* **TASK OBJECTIVE**
Below are the records; copy exactly the stretch from the line containing "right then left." through the line containing "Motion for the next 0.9", both ends included, and nothing else.

TASK DATA Block Start

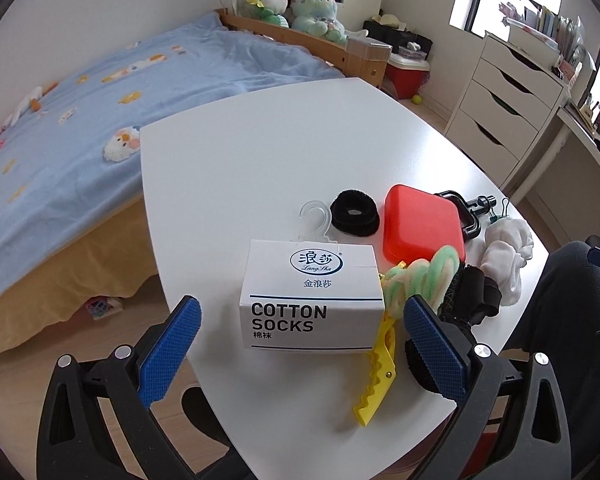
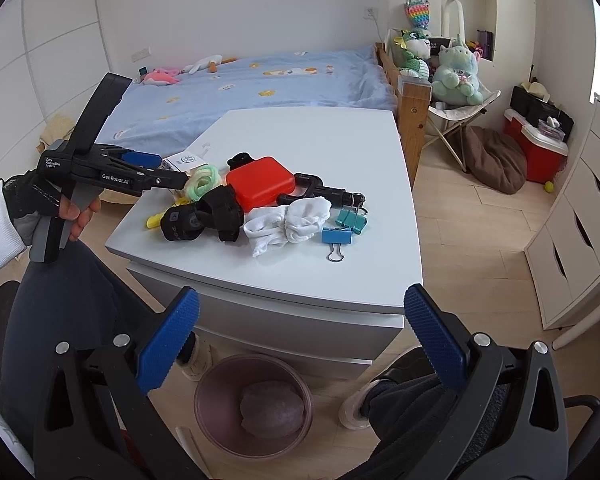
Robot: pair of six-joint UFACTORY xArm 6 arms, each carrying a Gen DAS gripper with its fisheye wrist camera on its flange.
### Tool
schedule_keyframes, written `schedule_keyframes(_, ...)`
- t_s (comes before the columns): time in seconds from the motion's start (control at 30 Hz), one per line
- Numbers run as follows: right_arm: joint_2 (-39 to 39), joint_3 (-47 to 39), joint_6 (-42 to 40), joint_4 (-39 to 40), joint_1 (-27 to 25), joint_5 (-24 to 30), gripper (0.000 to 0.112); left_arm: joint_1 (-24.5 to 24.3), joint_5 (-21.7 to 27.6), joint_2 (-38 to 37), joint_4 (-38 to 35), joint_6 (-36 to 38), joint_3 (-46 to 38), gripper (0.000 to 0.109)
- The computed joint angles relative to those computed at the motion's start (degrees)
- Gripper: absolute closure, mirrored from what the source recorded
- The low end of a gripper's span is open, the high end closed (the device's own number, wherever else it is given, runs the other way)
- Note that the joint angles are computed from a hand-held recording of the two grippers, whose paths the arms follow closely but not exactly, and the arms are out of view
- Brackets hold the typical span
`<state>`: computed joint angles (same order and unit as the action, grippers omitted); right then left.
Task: Collect trash
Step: 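Grasp the white COTTON SOCKS box with the left tool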
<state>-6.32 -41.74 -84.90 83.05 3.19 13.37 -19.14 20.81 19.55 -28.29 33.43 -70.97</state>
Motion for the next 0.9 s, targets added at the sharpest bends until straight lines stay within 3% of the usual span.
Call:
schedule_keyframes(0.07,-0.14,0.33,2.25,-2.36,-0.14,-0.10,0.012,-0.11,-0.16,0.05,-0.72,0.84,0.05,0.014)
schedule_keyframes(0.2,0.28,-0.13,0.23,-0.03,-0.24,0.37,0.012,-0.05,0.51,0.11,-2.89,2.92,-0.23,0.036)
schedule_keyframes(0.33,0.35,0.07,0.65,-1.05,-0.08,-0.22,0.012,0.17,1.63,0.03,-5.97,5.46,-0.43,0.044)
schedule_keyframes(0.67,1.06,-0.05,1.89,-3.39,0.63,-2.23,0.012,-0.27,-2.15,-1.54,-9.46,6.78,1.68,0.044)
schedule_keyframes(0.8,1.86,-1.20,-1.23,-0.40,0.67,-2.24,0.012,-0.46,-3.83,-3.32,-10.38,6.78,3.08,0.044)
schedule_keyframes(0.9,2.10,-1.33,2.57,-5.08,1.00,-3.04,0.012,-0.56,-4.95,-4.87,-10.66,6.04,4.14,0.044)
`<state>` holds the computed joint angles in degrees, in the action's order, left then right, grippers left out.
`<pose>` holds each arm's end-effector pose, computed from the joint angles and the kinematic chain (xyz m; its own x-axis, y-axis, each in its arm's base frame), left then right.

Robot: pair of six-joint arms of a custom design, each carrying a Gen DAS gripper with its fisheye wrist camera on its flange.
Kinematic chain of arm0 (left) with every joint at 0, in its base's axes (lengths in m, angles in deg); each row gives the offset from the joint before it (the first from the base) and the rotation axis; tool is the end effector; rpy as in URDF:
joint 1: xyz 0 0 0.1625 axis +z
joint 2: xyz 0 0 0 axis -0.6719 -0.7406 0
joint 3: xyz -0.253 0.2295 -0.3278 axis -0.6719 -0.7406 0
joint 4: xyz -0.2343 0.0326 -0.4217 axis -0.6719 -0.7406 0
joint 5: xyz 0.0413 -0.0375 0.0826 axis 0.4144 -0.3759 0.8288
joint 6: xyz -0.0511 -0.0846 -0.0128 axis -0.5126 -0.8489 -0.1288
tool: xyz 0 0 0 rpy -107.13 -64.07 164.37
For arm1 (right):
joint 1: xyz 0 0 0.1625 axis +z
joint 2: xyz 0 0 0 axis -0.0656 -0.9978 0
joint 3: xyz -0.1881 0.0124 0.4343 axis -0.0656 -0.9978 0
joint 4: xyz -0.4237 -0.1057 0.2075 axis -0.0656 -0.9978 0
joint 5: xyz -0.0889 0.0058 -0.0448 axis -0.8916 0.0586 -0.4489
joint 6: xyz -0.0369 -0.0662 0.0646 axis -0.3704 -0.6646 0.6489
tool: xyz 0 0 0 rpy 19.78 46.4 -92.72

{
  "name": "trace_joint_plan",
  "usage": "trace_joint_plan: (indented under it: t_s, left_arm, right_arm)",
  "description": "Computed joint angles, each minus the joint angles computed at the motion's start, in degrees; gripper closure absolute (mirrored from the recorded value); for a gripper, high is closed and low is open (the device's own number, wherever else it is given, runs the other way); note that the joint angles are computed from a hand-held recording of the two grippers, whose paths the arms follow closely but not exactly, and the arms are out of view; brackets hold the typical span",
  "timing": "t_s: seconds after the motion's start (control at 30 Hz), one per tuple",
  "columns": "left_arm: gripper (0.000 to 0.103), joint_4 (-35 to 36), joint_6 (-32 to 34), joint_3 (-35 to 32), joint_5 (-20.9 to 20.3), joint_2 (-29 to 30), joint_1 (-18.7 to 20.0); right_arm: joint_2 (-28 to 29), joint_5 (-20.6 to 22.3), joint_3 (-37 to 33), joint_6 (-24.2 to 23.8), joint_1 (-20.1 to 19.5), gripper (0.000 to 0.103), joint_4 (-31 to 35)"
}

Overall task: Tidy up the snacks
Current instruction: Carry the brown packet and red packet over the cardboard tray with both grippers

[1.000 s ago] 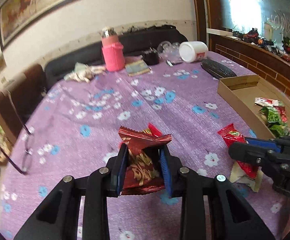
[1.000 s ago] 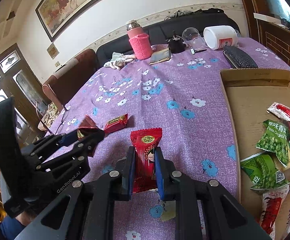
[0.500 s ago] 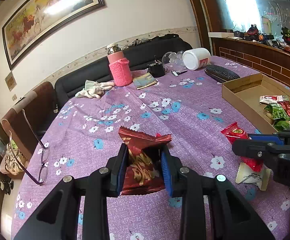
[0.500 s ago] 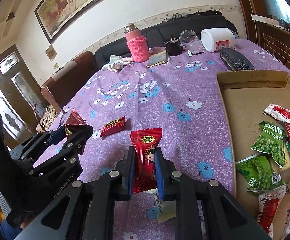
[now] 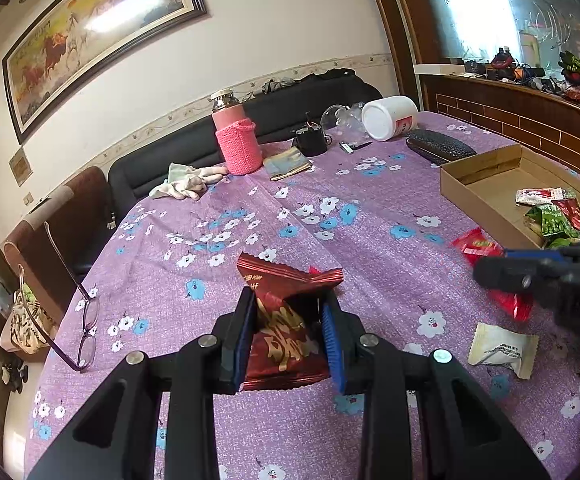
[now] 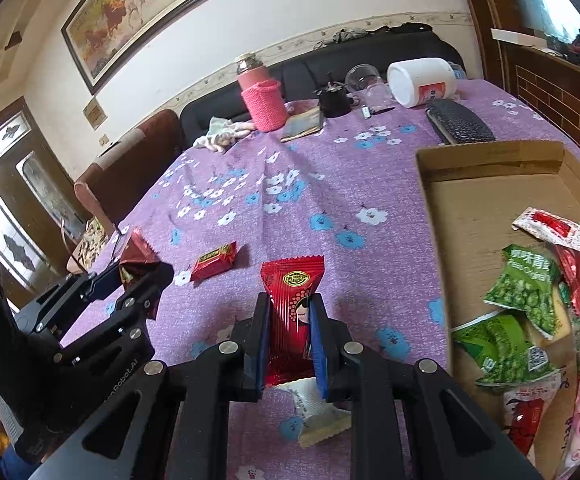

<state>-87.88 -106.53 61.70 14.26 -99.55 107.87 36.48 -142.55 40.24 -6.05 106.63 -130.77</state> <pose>-0.0818 -0.7186 0.2312 -0.4759 -0.2136 -0.8531 0.6151 0.6125 -0.4965 0.3072 -0.7929 0.0004 -0.8115 -0.5161 0.2739 -0.5843 0.7167 -0.3808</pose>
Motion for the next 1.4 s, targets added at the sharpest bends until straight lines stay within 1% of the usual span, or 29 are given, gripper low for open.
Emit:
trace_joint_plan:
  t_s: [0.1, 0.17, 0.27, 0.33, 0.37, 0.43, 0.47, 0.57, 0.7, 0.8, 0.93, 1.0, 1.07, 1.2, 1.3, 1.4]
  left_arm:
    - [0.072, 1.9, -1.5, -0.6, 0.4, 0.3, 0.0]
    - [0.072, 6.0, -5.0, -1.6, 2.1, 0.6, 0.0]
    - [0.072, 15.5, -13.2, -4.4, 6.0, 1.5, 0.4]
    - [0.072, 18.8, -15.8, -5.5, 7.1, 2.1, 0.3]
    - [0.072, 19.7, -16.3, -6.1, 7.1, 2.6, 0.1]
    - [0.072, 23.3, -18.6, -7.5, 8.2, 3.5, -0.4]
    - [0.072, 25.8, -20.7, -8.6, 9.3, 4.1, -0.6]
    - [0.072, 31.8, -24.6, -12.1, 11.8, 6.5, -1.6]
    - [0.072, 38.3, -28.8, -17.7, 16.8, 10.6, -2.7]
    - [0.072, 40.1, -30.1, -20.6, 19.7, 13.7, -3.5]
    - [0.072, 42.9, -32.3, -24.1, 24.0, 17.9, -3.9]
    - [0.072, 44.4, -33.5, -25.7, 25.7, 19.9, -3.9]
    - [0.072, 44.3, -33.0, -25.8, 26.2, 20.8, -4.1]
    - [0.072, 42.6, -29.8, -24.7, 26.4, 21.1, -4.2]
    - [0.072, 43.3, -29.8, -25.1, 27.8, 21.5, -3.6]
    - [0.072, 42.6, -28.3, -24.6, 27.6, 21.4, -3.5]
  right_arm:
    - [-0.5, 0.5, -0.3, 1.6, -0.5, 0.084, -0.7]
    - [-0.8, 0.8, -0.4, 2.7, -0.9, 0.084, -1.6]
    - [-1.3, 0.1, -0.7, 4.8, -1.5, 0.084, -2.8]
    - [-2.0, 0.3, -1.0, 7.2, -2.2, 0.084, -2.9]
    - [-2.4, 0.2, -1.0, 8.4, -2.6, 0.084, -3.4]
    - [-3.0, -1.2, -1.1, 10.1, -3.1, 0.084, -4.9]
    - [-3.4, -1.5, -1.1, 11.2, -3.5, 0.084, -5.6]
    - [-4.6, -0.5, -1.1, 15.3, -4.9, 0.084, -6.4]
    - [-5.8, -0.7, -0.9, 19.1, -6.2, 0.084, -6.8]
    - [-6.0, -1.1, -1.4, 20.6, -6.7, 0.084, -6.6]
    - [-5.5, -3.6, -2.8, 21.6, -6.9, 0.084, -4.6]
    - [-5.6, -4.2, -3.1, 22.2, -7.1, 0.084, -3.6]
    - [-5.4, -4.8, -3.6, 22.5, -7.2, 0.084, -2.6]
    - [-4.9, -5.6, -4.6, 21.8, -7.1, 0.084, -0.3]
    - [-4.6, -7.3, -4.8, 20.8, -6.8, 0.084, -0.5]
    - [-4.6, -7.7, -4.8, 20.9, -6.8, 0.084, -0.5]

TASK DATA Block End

* **ANSWER TO THIS PROBLEM**
`<state>`: computed joint angles (same order and unit as the action, grippers omitted); right then left.
Task: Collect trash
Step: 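Grasp the white COTTON SOCKS box with the left tool
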<state>-6.32 -41.74 -84.90 83.05 3.19 13.37 -19.14 20.81 19.55 -28.29 33.43 -70.97</state>
Motion for the next 0.9 s, targets added at the sharpest bends until straight lines stay within 3% of the usual span.

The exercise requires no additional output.